How are the execution of the threads actually scheduled?

You know that the SM processes 4 warps at the same time.

Warp vs. block scheduling? https://stackoverflow.com/questions/64624793/warp-and-block-scheduling-in-cuda-what-exactly-happens-and-questions-about-el

4 ways of doing thread scheduling:

  1. Load sharing: Processes are not assigned to a particular processor
  2. Gang scheduling: A set of related threads is scheduled to run on a set of processors at the same time
  3. Dedicated processor assignment: Threads are assigned to specific processor
  4. Dynamic scheduling: Number of threads in a process can be altered during the course of execution

Each processor has a queue.

1. Load Sharing

What is the difference between load sharing and Load Balancing?

Load sharing does not take the server’s current load or capacity into account when distributing traffic.

In load sharing, there is a global queue, where processors picks processes from this queue. The load is distributed evenly across the processors.

Advantages of Load Sharing

Advantages:

  • No processor is left idle while there are processes available.
  • No centralized scheduler required
  • Transparent for the developer

  • This seems like good
  • Race condition, multiple processes extracting from the queue, so synchronization might end up being a bottleneck (imagine when you have dozens of cores)
  • You always get a cache miss if it switches to another core

Disadvantages

Disadvantages of Load Sharing

  • Central queue needs mutual exclusion
  • Preemptive threads are unlikely to resume execution on the same processor (cache misses)
  • If all threads are in the global queue, all threads of a program will not gain access to the processors at the same time

2. Dedicated Processor Assignment

Dedicate thread groups to processors until application completes

There is no Multiprogramming!
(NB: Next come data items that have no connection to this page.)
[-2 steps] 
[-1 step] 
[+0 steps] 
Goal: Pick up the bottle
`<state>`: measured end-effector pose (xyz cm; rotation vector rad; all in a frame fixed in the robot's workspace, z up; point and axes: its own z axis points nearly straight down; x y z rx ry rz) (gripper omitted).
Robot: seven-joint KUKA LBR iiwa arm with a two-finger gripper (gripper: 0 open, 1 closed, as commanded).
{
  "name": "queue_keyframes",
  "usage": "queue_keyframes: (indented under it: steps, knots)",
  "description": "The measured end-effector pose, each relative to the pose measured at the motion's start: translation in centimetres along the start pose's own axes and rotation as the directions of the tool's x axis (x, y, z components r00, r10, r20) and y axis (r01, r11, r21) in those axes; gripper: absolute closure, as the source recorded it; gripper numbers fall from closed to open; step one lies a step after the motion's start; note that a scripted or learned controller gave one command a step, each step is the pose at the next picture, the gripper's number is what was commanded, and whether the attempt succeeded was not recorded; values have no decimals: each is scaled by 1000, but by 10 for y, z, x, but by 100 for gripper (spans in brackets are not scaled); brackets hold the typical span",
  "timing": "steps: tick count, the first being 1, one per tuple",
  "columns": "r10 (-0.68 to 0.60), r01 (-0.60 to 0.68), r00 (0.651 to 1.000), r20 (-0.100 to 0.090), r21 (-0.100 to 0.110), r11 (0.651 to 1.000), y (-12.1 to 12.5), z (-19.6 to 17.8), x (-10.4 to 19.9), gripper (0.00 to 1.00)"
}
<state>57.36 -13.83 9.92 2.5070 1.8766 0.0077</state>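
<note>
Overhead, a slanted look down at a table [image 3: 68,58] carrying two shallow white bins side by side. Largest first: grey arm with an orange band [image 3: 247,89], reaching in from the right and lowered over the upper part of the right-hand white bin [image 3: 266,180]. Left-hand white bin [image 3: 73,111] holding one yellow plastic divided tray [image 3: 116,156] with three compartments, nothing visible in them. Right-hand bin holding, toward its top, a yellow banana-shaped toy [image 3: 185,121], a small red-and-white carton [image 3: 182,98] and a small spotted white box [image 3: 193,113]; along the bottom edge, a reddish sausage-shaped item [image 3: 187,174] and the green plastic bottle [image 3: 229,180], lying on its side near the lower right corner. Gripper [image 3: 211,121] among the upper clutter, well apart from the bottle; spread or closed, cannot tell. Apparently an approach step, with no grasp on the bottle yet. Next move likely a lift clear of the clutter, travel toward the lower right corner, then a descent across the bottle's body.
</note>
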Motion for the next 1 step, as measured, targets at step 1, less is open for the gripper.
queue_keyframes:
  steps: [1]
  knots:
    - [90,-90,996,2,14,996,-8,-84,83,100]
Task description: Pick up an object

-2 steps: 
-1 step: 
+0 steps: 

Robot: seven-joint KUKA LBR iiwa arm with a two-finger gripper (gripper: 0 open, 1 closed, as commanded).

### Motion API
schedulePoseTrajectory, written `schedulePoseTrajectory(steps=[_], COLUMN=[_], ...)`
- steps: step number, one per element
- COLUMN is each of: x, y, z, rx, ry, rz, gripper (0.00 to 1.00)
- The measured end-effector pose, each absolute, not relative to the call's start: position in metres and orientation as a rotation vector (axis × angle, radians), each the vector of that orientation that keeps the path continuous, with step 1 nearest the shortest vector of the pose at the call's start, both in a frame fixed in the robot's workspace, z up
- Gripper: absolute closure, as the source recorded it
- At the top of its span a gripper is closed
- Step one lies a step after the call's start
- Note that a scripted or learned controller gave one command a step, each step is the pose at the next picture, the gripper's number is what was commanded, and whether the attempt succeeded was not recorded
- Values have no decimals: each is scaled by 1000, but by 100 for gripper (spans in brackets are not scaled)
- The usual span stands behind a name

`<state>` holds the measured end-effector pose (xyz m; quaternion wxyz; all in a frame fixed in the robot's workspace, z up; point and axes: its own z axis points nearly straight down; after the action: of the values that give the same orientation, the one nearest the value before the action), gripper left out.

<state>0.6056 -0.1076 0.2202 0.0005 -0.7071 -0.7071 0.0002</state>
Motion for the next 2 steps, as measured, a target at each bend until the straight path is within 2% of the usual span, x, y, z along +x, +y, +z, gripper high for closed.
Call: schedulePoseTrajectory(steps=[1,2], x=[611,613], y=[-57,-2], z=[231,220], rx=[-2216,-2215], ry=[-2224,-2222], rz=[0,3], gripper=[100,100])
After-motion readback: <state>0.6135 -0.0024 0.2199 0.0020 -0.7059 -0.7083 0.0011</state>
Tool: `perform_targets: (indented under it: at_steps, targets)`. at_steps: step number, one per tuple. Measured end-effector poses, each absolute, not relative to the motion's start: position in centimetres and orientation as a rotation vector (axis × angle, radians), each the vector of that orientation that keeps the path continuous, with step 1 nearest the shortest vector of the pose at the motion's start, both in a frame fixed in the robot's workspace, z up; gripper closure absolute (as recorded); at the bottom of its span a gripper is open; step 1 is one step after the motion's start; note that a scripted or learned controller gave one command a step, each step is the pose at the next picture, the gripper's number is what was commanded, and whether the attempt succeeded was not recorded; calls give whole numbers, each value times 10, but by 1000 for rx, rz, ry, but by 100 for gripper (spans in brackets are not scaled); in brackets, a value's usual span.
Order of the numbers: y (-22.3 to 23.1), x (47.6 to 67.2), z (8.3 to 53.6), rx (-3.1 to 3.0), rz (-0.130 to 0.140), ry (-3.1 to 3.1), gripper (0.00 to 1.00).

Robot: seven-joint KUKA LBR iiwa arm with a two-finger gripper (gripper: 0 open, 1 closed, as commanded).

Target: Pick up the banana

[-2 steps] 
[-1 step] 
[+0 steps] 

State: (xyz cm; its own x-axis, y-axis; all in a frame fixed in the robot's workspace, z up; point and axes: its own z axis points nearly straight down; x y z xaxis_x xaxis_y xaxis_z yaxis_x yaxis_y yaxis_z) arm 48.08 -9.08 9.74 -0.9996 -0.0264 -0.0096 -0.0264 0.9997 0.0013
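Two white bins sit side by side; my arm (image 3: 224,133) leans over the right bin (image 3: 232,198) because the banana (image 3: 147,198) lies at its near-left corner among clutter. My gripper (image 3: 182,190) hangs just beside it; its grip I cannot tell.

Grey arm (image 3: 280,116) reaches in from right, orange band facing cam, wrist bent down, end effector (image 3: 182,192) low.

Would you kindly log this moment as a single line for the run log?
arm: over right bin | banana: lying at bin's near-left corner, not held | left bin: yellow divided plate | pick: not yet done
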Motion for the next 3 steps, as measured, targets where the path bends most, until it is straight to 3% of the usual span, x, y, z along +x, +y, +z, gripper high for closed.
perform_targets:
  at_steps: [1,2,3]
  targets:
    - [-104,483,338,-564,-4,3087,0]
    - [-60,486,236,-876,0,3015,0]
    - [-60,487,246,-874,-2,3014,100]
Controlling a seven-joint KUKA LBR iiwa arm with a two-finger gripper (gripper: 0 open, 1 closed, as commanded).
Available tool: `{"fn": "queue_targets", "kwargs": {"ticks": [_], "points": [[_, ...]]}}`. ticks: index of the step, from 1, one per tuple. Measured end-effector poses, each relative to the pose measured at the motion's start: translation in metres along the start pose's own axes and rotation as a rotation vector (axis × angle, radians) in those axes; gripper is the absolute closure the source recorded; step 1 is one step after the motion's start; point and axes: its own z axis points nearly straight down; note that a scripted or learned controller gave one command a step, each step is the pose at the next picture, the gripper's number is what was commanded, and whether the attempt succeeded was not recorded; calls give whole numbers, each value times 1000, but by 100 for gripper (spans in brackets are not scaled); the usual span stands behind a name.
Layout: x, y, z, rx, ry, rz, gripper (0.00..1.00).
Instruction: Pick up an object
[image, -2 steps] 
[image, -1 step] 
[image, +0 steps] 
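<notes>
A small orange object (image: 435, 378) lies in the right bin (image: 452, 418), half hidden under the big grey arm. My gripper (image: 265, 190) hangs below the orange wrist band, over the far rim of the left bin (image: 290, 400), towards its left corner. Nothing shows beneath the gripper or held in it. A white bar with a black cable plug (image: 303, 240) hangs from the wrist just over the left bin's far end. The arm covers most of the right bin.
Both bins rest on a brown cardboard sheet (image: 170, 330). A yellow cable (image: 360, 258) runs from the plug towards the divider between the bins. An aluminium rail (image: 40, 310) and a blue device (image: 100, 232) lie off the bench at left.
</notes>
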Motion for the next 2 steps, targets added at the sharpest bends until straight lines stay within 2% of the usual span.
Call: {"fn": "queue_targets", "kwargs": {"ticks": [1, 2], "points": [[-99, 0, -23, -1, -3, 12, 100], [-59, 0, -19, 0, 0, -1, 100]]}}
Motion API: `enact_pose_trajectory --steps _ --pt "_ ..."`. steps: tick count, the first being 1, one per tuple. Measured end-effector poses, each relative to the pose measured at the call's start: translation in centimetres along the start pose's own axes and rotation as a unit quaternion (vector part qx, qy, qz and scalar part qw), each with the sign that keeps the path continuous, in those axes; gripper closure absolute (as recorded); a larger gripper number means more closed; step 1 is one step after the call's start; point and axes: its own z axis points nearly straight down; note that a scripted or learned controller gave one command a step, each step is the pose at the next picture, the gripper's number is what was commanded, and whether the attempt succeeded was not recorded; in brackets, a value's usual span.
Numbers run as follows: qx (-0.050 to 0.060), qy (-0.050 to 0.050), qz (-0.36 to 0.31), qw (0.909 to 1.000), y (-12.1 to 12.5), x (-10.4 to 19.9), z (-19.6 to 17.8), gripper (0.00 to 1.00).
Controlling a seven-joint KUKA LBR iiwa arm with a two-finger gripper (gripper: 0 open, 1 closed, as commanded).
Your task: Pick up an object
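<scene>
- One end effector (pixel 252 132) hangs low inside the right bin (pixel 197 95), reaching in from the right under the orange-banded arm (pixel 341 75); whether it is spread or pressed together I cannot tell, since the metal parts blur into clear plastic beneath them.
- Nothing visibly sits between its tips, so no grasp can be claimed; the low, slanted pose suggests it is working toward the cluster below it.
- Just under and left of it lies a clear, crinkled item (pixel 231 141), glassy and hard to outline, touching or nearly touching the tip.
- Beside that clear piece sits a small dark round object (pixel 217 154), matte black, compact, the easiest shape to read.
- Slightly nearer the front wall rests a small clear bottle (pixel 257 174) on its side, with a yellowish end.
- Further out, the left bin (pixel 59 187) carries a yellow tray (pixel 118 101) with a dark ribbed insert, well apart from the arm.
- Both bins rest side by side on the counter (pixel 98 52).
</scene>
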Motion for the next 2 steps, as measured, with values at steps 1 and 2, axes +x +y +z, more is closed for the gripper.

This looks bad, extremely wasteful. However: Look at the scenario where you have 1000 processor cores. There is Zero overhead.

3. Gang Scheduling

Group Scheduling

The concept of scheduling a set of processes simultaneously on a set of processors predates the use of threads. [JONE80] refers to the concept as group scheduling.

This approach has the following performance benefits:

  • If processes in the group are related or coordinated in some fashion, synchronization blocking may be reduced, less process switching may be necessary, and performance will increase
  • A single scheduling decision affects a number of processors and processes at one time, reducing scheduling overhead

Threads often need to synchronize with each other. Therefore, the idea is to run multiple threads to together by simultaneous scheduling of threads that make up a single process.

Success

This is useful for applications where performance severely degrades when any part of the application is not running

Disadvantages

4. Dynamic Scheduling

Number of threads in a process are altered dynamically by the application. Requires a layer of indirection which maps computation tasks to threads.